(Collected data)
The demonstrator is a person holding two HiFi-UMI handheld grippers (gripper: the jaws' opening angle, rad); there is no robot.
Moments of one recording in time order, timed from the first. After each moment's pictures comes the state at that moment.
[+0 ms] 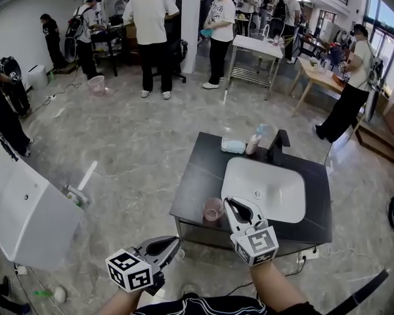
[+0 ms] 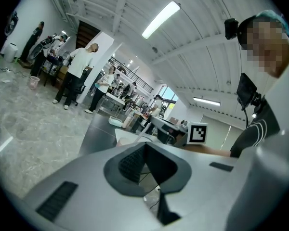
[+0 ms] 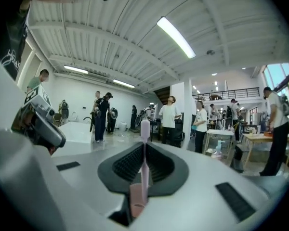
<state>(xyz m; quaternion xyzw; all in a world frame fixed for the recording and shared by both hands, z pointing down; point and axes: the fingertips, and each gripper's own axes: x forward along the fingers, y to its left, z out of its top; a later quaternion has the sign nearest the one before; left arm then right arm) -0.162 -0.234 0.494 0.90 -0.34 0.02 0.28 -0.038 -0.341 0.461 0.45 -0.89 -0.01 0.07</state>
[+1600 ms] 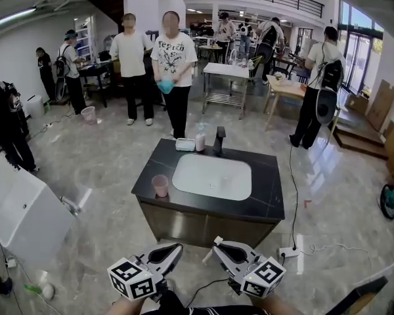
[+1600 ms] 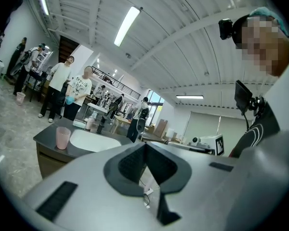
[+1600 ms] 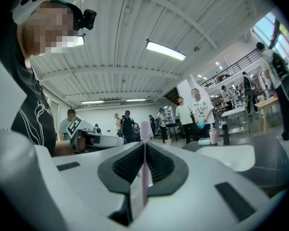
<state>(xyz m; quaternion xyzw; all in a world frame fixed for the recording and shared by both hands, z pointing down) 0.031 -0.050 0.442 0.93 -0.32 0.00 0.19 0.116 -0.046 0.445 0.32 -0.94 0.10 -0.04</state>
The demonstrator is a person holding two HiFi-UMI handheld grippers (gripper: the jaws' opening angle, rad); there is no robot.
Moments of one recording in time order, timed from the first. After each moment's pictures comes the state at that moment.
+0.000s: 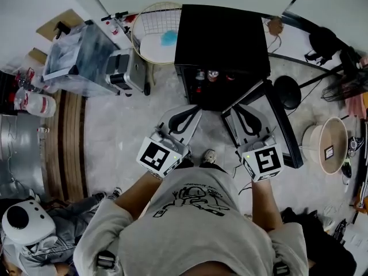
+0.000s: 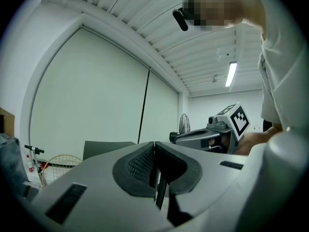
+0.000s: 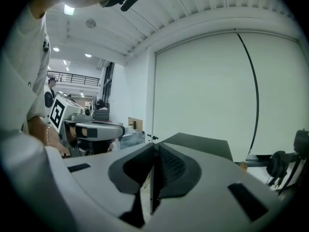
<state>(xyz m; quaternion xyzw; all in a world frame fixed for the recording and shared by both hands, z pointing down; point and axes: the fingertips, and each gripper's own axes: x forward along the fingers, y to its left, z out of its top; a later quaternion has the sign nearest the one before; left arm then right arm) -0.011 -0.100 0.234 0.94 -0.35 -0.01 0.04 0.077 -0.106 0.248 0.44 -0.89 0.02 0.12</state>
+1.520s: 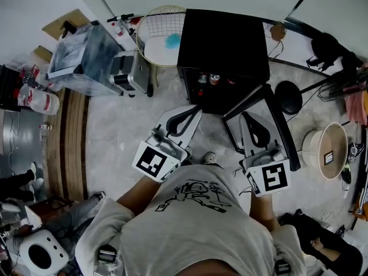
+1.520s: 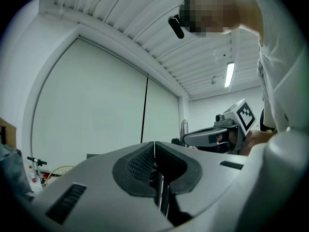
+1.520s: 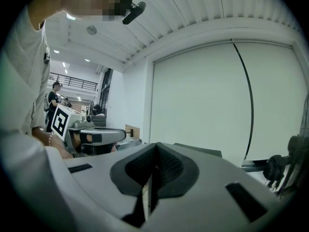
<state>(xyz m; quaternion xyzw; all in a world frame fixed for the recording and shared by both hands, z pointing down) -0.013 -0.091 0.182 0.93 -0.36 -0.03 0.00 0.089 -0.081 0.186 0.46 -0.88 0.00 0.08</state>
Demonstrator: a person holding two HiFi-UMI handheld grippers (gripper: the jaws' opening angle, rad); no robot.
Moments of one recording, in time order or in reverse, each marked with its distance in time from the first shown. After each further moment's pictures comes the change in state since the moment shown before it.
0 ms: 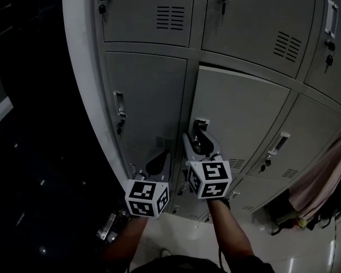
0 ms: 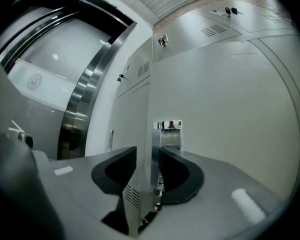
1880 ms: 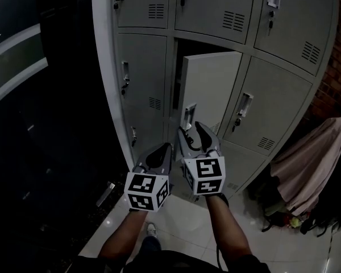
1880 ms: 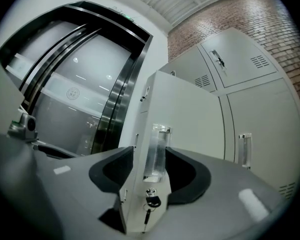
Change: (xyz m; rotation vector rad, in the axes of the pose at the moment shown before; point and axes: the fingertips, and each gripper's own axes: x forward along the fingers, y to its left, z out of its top) left arm -0.145 -0.199 -0.014 0.027 -0.039 0.140; right arm -0.234 0.010 0.022 -0.108 -0.037 0.163
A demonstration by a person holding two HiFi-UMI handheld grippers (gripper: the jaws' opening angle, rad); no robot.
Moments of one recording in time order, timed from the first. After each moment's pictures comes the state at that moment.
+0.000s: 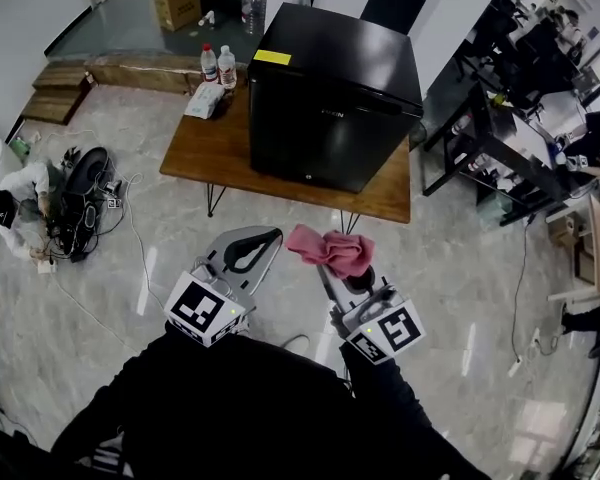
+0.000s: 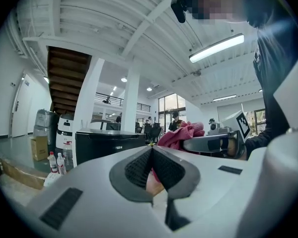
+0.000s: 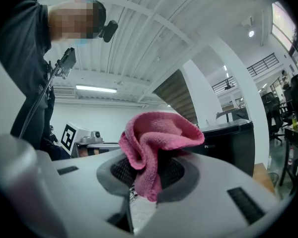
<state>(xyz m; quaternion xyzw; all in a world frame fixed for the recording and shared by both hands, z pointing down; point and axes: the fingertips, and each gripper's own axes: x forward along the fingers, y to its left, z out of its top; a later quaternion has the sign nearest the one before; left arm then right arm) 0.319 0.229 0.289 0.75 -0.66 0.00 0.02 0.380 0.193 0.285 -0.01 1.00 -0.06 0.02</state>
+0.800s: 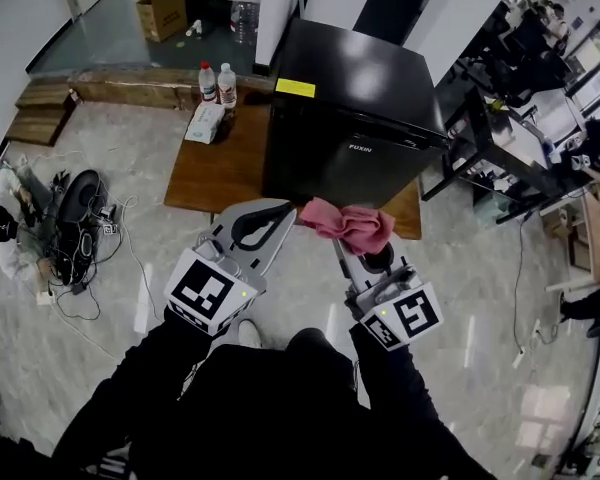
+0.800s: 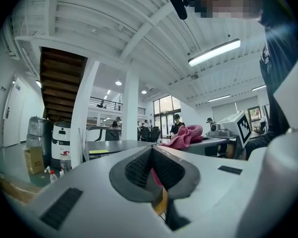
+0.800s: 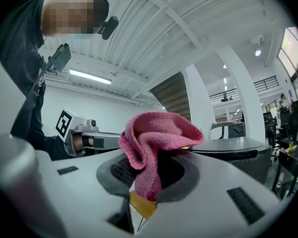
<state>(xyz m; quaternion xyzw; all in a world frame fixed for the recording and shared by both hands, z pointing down) 0.147 0.184 0.235 0.77 -0.63 0.00 -0.01 0.209 0.148 0.244 -0.07 1.00 0.01 0.01</state>
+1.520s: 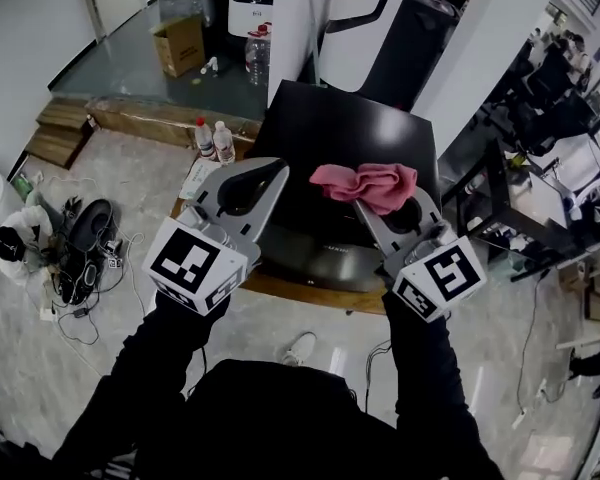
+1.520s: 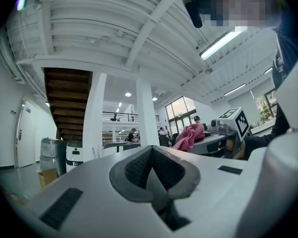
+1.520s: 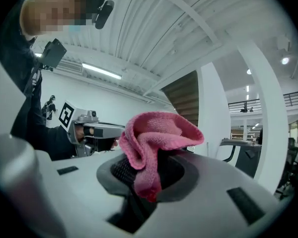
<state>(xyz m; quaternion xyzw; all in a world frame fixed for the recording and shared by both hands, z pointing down) 0.048 -0.026 0.144 0.71 -0.70 0.01 -0.07 0.119 -0.090 0.156 0.01 0.99 0.10 -0.01</state>
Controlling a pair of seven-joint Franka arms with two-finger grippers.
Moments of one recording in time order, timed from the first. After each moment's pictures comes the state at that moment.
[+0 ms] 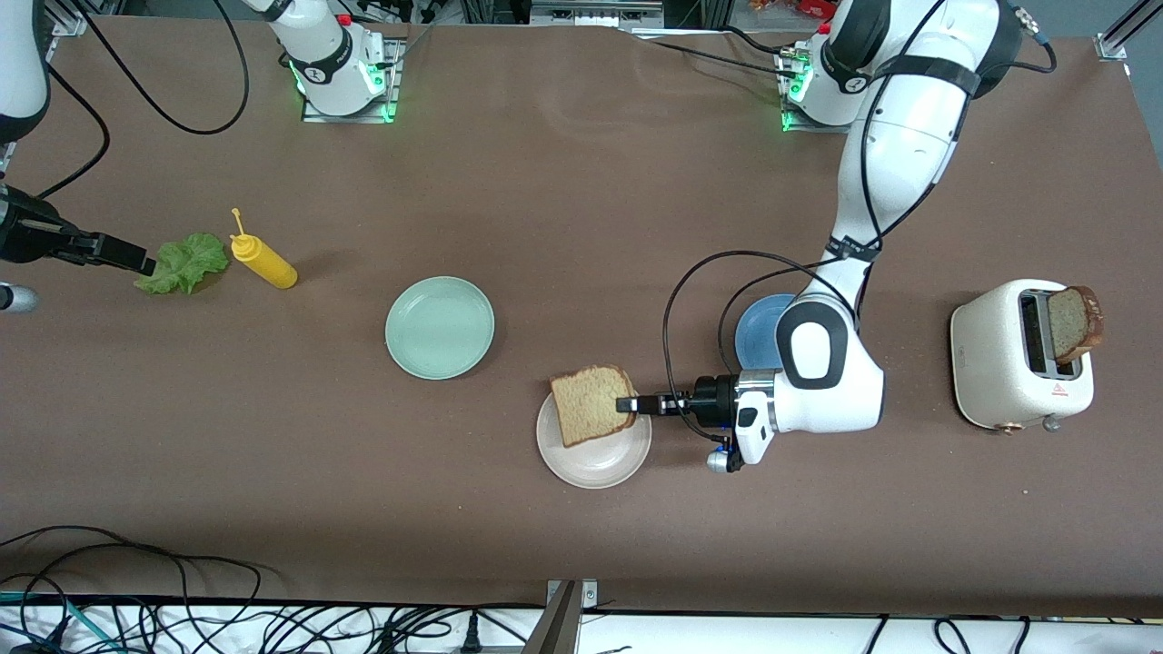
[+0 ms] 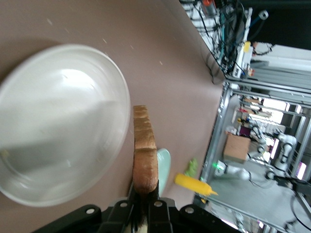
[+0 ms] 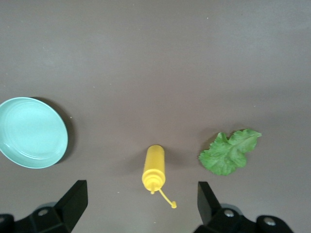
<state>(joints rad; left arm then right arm) -0.30 0.97 -0.04 -1.20 -1.30 2.08 0.25 0.02 0.14 -0.17 -1.64 0.03 1.67 -0.02</state>
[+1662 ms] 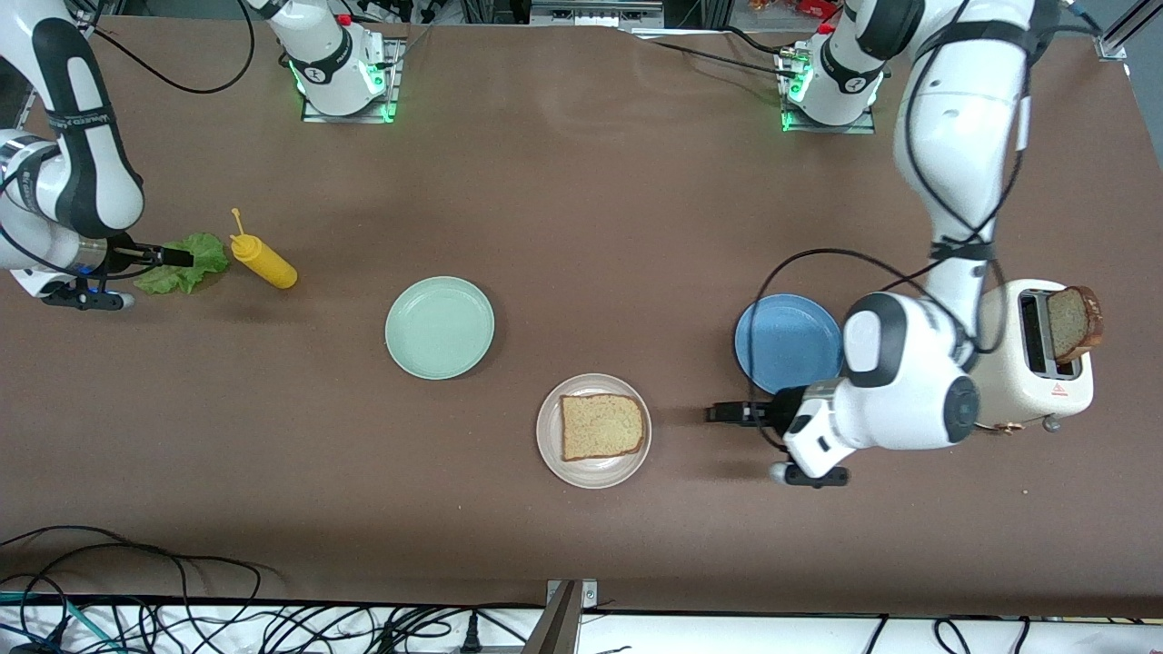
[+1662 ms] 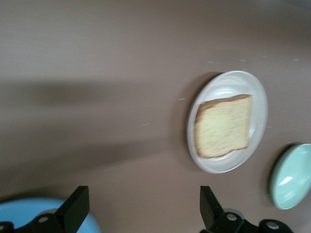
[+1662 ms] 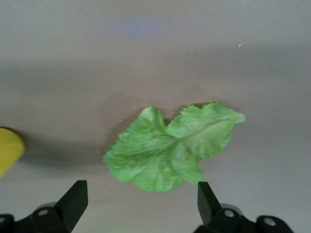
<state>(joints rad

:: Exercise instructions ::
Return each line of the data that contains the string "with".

:: Written solution ::
Moments of one recording, in time order or in reverse, each marked with its distance in time from the first shown. After each further moment's pictures comes the change in state since the moment shown before it.
Controlling a pair of seven-joint Franka arms with two-finger grippers.

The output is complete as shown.